[RECORDS TO USE]

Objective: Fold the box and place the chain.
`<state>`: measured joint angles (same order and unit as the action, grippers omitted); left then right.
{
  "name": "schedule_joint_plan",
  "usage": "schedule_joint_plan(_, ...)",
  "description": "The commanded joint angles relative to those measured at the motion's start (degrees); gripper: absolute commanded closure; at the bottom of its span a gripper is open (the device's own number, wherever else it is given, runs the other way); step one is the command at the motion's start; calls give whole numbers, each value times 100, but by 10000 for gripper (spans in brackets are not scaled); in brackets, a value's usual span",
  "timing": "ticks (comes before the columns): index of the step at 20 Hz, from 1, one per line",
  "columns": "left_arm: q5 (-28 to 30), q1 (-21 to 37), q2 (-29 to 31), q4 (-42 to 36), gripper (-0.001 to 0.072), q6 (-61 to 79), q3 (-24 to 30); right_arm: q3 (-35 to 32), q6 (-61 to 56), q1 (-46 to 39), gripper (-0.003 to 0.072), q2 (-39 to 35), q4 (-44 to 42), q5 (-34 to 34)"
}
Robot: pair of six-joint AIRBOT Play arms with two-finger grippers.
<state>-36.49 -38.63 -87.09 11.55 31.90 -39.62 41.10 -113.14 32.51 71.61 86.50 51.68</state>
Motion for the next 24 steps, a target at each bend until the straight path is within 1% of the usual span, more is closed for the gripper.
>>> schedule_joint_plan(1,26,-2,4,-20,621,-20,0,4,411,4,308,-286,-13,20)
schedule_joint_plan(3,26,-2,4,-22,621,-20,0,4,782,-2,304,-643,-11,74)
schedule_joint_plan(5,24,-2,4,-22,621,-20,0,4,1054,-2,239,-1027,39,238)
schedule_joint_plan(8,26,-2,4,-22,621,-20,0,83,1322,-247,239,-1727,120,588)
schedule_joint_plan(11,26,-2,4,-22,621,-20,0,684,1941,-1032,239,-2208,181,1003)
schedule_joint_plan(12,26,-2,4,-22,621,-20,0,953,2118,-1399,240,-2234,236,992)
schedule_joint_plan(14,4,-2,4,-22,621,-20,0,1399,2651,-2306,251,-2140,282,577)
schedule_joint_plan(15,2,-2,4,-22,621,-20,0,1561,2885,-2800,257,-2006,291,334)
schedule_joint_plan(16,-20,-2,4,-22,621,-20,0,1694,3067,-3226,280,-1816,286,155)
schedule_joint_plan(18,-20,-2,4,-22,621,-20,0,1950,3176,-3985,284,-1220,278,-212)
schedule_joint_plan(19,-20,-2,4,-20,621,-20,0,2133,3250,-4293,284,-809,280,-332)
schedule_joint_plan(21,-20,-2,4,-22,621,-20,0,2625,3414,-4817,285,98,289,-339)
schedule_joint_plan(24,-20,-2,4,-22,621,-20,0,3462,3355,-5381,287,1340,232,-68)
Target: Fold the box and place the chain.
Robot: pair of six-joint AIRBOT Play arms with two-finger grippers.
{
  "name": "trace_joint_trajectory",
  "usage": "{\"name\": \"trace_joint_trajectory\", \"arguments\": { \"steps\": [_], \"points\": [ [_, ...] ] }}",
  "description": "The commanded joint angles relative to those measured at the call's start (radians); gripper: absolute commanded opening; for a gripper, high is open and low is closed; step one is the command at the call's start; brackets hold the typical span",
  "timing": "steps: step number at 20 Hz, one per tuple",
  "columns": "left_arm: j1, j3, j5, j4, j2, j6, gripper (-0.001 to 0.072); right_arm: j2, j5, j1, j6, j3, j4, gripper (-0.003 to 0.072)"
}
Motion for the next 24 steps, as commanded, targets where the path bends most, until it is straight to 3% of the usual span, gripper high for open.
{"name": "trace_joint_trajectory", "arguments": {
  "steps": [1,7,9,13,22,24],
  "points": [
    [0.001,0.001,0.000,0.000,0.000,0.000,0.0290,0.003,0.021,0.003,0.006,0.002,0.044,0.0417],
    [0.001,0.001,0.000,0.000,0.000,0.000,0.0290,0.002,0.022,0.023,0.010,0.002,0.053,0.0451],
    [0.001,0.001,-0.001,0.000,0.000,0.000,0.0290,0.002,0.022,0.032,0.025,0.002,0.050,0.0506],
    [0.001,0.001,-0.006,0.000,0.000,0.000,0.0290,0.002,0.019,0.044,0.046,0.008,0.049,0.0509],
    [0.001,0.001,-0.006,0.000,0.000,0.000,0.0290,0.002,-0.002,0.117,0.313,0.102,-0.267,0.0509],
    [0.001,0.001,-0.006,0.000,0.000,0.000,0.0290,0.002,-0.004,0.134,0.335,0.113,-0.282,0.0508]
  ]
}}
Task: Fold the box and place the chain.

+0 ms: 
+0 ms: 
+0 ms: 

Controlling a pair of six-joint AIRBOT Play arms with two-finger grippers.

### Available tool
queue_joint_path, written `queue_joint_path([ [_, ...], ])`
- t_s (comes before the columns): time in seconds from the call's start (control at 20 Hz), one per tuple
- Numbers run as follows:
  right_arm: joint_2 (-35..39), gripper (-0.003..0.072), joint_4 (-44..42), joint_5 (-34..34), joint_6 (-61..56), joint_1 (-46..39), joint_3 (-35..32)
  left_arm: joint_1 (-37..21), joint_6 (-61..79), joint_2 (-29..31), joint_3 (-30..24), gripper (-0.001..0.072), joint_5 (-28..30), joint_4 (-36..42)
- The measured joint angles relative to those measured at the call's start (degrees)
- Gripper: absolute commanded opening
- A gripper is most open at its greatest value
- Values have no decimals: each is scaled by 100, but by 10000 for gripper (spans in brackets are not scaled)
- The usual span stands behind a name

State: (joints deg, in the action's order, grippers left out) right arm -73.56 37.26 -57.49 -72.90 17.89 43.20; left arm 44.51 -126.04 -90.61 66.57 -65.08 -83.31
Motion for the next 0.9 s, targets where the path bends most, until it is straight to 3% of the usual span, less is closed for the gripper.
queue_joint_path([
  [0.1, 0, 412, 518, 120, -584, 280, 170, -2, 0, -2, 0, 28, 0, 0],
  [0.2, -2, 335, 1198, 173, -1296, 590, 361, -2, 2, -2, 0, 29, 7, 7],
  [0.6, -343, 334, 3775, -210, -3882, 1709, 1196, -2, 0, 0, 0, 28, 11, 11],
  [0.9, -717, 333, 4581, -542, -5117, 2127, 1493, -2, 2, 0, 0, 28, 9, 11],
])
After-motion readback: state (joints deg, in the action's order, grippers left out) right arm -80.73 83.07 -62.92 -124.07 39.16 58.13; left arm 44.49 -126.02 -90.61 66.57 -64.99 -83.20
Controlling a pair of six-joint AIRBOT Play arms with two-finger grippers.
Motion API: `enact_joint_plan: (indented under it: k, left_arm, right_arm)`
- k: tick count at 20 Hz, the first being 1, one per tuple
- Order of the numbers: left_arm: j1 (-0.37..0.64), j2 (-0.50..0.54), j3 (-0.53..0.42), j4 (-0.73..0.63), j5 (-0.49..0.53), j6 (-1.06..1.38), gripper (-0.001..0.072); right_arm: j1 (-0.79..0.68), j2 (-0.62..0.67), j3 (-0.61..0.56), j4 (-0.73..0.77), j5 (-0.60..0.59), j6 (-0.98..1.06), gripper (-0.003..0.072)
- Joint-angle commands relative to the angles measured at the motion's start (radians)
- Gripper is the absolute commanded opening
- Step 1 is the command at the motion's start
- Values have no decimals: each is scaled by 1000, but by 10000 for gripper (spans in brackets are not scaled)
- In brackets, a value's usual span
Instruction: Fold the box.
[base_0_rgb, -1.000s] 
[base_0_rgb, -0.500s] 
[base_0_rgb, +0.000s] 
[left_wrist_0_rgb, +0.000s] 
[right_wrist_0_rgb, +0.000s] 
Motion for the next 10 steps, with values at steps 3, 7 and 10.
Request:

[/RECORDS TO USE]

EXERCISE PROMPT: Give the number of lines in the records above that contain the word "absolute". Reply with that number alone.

THE COMPLETED TASK: 4